The whole thing is sort of a balancing act. And nothing is consistent month to month; year to year. It truly is my fault that I while I have been paying attention, I HAVEN'T paid close attention to how close to the edge things were getting. So much so, that our usual comfy "cushion" just isn't there anymore.
When the bookkeeper alerted me back in March... I started paying much closer attention but still didn't do a deep dive. Everything would be OK; it always has been.

Over the summer, I started tracking things closely... and coming up with options for balancing the situation. It's not like I hadn't predicted the current major imbalance years ago. But surely - surely - this was just a temporary situation, right? After all, even before the last election we were already talking about this and still believing that there was positive change just over the horizon....
I think I'm ready to change the Benegesserit prayer to: "Hope is the mind-killer".
It's not that I, or even we, did absolutely nothing to make small adjustments. It's getting to the point that for all intents & purposes, no one wanted to believe that this wasn't temporary. That it was permanent. And the few really "hot sales" years were the aberration. (Money people constantly sell the illusion that "growth is always infinite"; total P.T. Barnum hucksterism. Last time I talked to my guys, they were asking ME for advice/crystal ball predictions. LOL.)

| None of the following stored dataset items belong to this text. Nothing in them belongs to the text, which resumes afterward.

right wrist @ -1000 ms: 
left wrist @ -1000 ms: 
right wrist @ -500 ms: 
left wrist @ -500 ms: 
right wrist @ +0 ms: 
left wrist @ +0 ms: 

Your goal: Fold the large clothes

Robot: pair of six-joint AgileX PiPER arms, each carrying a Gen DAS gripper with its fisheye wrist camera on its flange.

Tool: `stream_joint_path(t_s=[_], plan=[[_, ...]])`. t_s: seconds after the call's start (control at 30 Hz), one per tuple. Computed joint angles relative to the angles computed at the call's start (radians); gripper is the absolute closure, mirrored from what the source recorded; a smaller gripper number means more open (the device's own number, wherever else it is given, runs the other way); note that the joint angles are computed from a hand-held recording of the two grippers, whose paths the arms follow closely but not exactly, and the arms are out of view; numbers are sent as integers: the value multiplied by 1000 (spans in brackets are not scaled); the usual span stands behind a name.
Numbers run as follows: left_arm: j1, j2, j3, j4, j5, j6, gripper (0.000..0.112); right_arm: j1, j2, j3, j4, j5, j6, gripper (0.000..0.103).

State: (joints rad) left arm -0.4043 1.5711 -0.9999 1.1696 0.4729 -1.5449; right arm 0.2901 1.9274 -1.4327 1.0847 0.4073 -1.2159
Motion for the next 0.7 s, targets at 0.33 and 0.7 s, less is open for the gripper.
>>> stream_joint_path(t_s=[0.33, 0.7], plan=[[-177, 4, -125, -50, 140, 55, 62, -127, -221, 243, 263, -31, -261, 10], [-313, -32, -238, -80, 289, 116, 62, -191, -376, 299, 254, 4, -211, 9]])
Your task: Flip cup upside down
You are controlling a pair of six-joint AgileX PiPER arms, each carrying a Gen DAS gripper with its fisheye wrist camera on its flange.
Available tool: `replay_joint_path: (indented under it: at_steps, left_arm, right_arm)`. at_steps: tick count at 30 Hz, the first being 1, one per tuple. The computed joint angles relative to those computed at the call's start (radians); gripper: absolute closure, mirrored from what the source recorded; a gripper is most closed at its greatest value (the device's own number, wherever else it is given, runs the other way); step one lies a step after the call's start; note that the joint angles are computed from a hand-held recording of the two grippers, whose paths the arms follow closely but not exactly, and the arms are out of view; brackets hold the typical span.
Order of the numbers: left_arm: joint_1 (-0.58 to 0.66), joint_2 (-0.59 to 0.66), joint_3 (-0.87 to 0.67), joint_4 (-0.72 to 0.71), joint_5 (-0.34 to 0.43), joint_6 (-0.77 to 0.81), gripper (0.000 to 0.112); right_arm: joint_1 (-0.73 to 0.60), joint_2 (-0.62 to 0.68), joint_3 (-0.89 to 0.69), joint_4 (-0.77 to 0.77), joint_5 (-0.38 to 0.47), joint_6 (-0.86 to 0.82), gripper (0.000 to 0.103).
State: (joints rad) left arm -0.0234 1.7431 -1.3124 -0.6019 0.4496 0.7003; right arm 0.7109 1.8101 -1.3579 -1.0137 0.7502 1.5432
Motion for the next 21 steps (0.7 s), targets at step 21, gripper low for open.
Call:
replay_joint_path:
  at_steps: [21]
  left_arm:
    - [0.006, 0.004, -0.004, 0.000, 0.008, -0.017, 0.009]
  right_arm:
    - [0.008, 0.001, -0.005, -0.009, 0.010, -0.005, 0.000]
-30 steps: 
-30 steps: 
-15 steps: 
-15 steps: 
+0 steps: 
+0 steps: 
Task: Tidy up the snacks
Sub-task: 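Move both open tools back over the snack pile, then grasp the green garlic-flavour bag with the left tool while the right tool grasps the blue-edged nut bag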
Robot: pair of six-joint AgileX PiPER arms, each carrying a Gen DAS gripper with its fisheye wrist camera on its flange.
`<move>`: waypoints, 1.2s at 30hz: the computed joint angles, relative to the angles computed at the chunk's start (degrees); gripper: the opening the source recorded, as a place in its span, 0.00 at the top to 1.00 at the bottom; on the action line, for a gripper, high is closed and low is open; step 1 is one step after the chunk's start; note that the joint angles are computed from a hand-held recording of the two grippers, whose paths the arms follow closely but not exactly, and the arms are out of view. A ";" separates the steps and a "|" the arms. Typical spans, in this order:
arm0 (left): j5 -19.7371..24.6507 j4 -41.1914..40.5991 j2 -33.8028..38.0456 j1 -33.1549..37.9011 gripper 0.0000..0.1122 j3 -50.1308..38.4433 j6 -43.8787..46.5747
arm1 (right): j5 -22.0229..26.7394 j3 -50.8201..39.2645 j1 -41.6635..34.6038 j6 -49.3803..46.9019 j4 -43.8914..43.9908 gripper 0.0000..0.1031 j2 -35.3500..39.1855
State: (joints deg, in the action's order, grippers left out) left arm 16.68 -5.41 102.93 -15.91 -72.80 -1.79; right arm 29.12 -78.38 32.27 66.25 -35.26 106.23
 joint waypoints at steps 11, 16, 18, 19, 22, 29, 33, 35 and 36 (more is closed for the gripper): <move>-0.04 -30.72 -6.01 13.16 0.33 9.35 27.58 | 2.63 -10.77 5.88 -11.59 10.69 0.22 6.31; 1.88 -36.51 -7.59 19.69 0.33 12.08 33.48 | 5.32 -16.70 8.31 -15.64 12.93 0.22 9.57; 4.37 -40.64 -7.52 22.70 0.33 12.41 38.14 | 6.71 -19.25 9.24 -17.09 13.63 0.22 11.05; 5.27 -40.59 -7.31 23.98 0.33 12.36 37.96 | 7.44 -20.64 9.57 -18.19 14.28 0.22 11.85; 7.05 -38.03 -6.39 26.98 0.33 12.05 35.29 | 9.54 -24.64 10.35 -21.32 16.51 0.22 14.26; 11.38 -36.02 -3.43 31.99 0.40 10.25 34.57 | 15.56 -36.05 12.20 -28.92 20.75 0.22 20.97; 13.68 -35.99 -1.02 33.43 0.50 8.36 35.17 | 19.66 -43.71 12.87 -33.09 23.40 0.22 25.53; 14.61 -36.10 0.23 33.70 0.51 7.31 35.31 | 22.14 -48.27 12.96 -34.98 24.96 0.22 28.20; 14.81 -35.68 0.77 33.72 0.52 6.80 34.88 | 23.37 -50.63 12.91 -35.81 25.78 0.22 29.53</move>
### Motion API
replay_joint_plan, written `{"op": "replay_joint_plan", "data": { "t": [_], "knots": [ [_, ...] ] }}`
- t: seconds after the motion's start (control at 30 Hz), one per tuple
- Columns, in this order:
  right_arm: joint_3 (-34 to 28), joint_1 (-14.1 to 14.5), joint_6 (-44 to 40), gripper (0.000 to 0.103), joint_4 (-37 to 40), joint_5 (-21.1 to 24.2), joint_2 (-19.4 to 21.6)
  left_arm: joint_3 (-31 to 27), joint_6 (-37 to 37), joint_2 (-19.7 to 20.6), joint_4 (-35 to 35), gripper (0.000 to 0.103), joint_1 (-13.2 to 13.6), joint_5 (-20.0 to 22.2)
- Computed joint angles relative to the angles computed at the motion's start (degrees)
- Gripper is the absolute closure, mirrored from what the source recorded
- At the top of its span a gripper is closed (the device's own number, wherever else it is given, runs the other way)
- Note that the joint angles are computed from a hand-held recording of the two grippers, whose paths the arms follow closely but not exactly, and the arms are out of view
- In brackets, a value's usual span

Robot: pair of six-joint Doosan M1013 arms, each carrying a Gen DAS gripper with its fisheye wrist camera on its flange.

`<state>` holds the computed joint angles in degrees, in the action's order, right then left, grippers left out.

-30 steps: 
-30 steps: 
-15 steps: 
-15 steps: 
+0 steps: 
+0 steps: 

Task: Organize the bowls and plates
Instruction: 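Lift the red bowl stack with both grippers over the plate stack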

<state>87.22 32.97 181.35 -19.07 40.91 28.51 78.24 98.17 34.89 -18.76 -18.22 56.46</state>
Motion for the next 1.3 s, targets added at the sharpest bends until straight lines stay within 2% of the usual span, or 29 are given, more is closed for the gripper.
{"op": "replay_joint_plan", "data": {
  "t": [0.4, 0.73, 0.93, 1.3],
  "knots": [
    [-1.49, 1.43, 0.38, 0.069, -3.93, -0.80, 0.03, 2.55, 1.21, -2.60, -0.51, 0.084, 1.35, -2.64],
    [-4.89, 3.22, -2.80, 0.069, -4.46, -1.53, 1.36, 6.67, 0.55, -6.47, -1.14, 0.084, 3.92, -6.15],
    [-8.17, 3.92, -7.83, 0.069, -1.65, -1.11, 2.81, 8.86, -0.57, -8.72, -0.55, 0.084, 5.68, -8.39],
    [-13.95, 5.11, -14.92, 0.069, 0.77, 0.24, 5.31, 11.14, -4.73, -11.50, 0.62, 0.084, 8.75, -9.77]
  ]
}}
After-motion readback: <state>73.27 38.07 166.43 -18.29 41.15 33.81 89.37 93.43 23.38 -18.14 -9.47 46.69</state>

So, facing the pit of the stomach fear is kinda my way of kicking myself. Head on; worst-case scenario. GO THERE. Have all the feelings, the absurd thoughts, get it out of my system. Rest, sleep, do the mundane stuff I do around the house to "make order" from chaos.... And then approach the problem again. Today I have one question to ask the bookkeeper... and then I'm ready to present the full slate of options along with my recommendations and how quickly to implement them.
I ain't giving up without a fight.

Business is SIMPLE. Or it should be. And once more people remember that, and this entropic mess that exists in our economy is finally decentralized again... (no, bigger isn't always better; just like growth isn't infinite) then certainty and predictability (or what can exist within reality) can return again, and people will take calculated, prepared risks again. And yes, the economy will start to grow - on a more solid foundation. The REAL economy - not this monopolistic, financialized, crony-capitalist wall st. thing that is some Frankenstein's monster.
I need to have a conversation with Buck.